If you believe that there have been any problems with the filing of estate taxes for an estate that you’re the executor of, you should talk to a lawyer. Even if you’re not sure the IRS has taken notice, speaking with an attorney is the best way to determine whether any wrongdoing actually occurred and how to rectify it.
If you have been contacted with the IRS, you need to contact an attorney even more urgently. It’s possible that you are now the subject of a federal investigation. Investigators are trained to get you to make statements that incriminate yourself. They’re also allowed to lie to you about the nature of their questions.
There are two ways that a person might become the executor of someone’s estate. First, in the case that there’s a will, this document may name them as the estate executor. They will be the one responsible for making sure that all instructions in the will are carried out. In cases that don’t involve a will, an administrator will be appointed by the probate court. Usually, it will be a family member or widowed spouse who volunteers.
Executors don’t necessarily need to have a strong financial background. In fact, many of them don’t. What you need to do is determine what assets belong to the estate, pay the debts and taxes that are owed, and distribute the remains among the beneficiaries of the will or the heirs by rights.
If you mishandle the filing of back taxes or tax returns, you are the one responsible for the missing funds. You will be the one on the hook for the income, the interest, and any penalties incurred. That’s the case even in situations where you take on a professional accountant or attorney to handle the legal aspects. For this reason, it’s vital that you work with educated professionals that you trust wholeheartedly.
There are a few different problems that can pop up when you’re dealing with estate taxes.

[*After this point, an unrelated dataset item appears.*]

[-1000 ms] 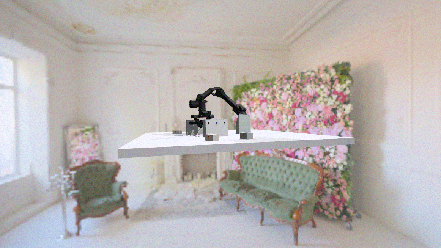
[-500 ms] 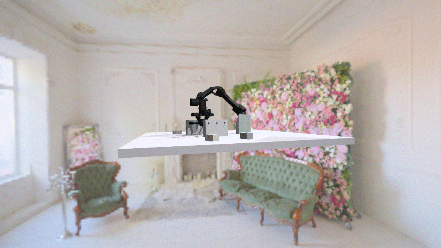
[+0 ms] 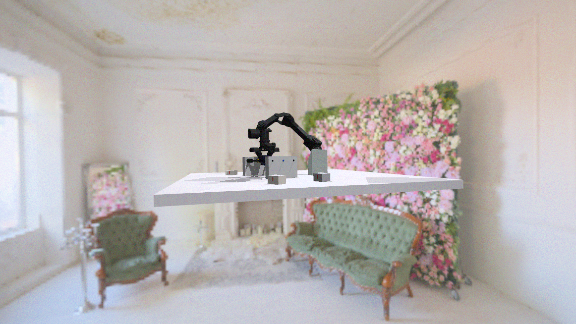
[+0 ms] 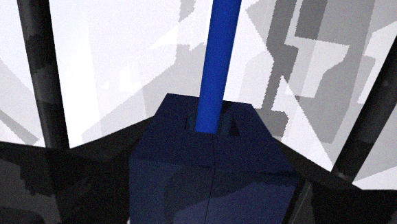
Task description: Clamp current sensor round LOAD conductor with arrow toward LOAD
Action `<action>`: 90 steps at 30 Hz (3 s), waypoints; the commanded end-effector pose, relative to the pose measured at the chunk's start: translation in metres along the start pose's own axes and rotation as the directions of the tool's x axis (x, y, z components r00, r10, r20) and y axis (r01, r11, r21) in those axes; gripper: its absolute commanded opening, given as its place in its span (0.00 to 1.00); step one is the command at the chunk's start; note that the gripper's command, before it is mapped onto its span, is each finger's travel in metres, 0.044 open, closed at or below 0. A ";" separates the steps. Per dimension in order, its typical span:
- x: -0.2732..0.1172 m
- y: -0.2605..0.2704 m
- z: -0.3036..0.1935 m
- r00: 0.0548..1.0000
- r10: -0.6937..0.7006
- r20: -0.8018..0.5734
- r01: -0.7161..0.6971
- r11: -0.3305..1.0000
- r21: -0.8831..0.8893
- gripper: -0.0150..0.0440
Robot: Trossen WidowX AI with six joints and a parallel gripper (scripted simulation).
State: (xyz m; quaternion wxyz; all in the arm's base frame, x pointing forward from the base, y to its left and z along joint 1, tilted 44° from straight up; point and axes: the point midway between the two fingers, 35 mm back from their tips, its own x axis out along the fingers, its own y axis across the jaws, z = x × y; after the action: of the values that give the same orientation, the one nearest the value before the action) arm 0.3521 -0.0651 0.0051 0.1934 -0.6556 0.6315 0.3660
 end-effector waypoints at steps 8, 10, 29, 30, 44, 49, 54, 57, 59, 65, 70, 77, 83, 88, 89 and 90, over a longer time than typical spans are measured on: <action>0.000 0.000 0.000 1.000 0.000 0.000 0.000 1.000 0.000 0.88; -0.001 0.000 0.000 1.000 0.003 0.000 -0.003 1.000 0.000 0.97; 0.000 0.000 0.000 1.000 0.001 0.000 -0.001 1.000 -0.001 0.36; 0.000 0.000 0.000 1.000 0.001 0.000 -0.001 1.000 -0.001 0.35; -0.001 0.000 0.000 1.000 0.001 0.000 -0.001 1.000 -0.002 0.25; -0.001 0.000 0.000 1.000 0.001 0.000 -0.001 1.000 -0.002 0.25; -0.001 0.002 0.000 0.999 -0.042 0.000 0.042 0.999 -0.002 0.25; -0.001 0.003 0.000 0.998 -0.064 -0.001 0.064 0.998 -0.002 0.25; -0.001 0.003 0.000 0.998 -0.064 -0.001 0.064 0.998 -0.002 0.25; -0.001 0.005 0.000 0.998 -0.064 -0.001 0.064 0.998 -0.002 0.25; -0.001 0.005 0.000 0.998 -0.064 -0.001 0.064 0.998 -0.002 0.25; 0.000 0.003 -0.001 0.998 -0.066 -0.003 0.066 0.998 0.003 0.34; 0.000 0.003 -0.001 0.998 -0.066 -0.003 0.066 0.998 0.003 0.61; 0.000 0.003 -0.001 0.998 -0.066 -0.003 0.066 0.998 0.003 0.68; 0.000 0.003 -0.001 0.998 -0.066 -0.003 0.066 0.998 0.003 0.68; 0.000 0.003 -0.001 0.998 -0.066 -0.003 0.066 0.998 0.003 0.68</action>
State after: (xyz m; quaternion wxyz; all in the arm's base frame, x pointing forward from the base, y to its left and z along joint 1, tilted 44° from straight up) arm 0.3491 -0.0664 0.0063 0.2052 -0.6765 0.6101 0.3578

You need to file one last 1040 tax return for the deceased party. It will report all income and tax obligations from the first day of the year through the day of death. This return must be filed by the usual federal due date, which is in the year following the death. Failing to file this document is a serious breach.

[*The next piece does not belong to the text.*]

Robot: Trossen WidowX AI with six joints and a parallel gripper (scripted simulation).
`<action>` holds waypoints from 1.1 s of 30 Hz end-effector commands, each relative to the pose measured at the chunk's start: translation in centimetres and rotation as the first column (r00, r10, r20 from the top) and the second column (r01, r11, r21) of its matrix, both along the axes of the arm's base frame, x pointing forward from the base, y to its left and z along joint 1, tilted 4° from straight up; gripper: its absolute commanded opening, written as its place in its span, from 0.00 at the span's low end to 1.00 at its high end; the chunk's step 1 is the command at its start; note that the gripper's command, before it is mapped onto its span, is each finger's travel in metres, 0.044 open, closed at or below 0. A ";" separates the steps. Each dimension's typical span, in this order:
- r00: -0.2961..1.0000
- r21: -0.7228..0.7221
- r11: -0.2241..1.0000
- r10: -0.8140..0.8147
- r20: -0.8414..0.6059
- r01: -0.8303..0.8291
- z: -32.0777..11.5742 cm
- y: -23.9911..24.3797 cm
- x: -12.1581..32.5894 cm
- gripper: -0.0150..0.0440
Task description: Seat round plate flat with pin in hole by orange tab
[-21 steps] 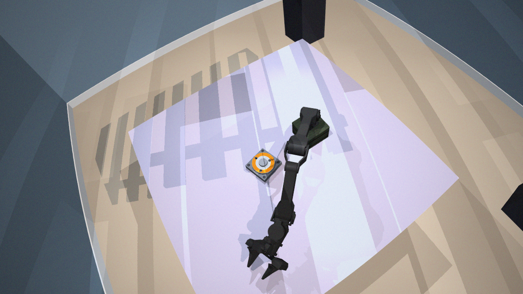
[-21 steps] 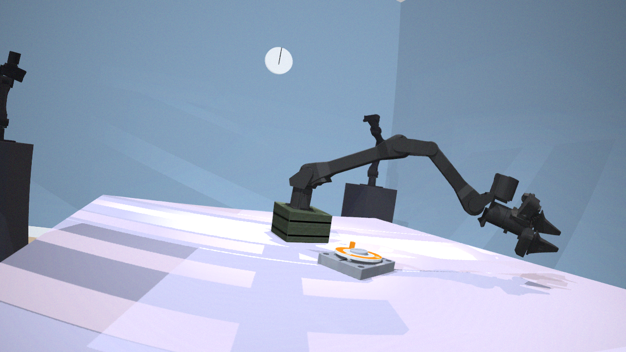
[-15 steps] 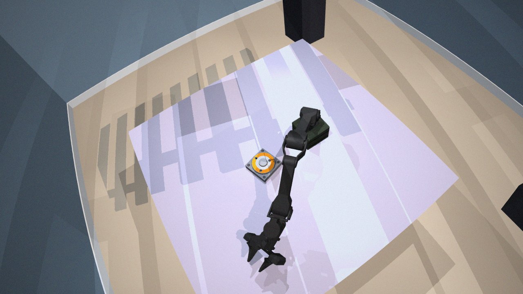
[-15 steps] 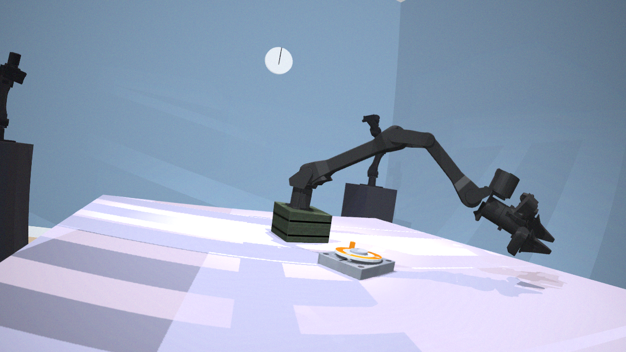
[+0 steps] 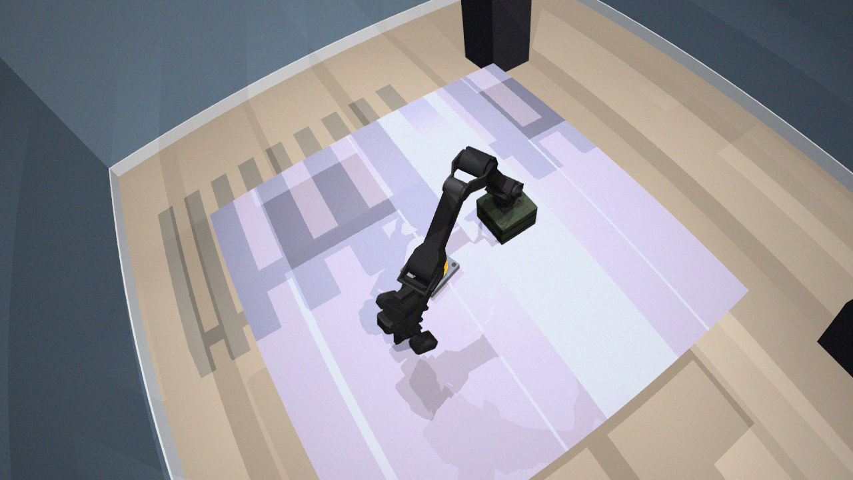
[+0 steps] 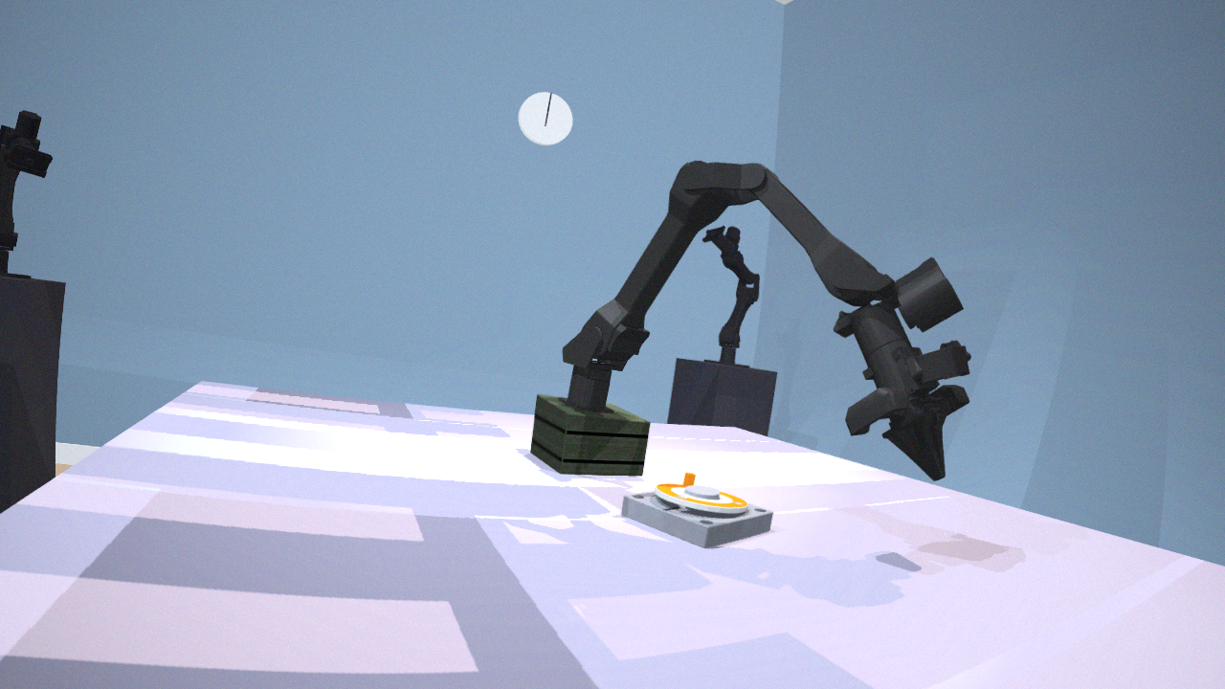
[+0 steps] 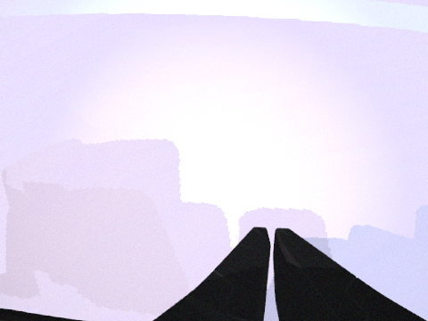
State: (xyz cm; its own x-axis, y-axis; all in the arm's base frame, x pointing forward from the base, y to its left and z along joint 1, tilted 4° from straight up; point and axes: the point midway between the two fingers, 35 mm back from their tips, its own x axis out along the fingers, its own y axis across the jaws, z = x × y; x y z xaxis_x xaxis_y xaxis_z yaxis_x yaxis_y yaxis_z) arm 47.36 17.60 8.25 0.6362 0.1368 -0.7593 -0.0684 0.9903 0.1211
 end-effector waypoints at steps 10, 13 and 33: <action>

In cases where the deceased person wasn’t married, everything about the 1040 remains as it usually does. If they have a spouse who’s survived, it’s possible to file a joint tax return the same way you would if both parties were alive. A joint return will include the income and tax deductions of the living spouse, plus whatever income and deductions the deceased had prior to death.
You might run into issues when there are large amounts of unpaid medical bills. The executor of an estate is required to decide how to declare these. If the expenses exceed 7.5 percent of the deceased’s adjusted income, you can deduct all the unpaid expenses above that from the 1040 total. That way, you don’t have to pay taxes on a large portion of the income.
Wealthy estates must pay a federal estate tax. You won’t need to worry about this unless the estate was more than eleven million dollars. But if you do, you can deduct the unpaid expenses on the estate tax return instead. This is a more tax-advantaged choice, because it allows you to save 40 percent in taxes instead of just 10 to 20 percent.
You might also be in the position of filing a tax return for the estate. This is the case for any estate that generates new income following the death of the holder. Many people aren’t aware of this step, and you could get in trouble for underreporting taxable income if you don’t file the form.
The twelve-month period for income taxes starts the day after the person dies and continues until it’s been a year since their death. It’s not subject to the usual federal scheduling.
An estate tax return is required, as mentioned, for estates meeting a wealth threshold of about eleven million dollars. There are complicated rules regarding taxes and gifts with estates. If you don’t properly report the gifts or pay the gift taxes, you might be subject to penalties.
If you find yourself in the position of handling this large an estate, it’s best to get both an accountant and tax attorney to prevent potential problems from occurring in the first place.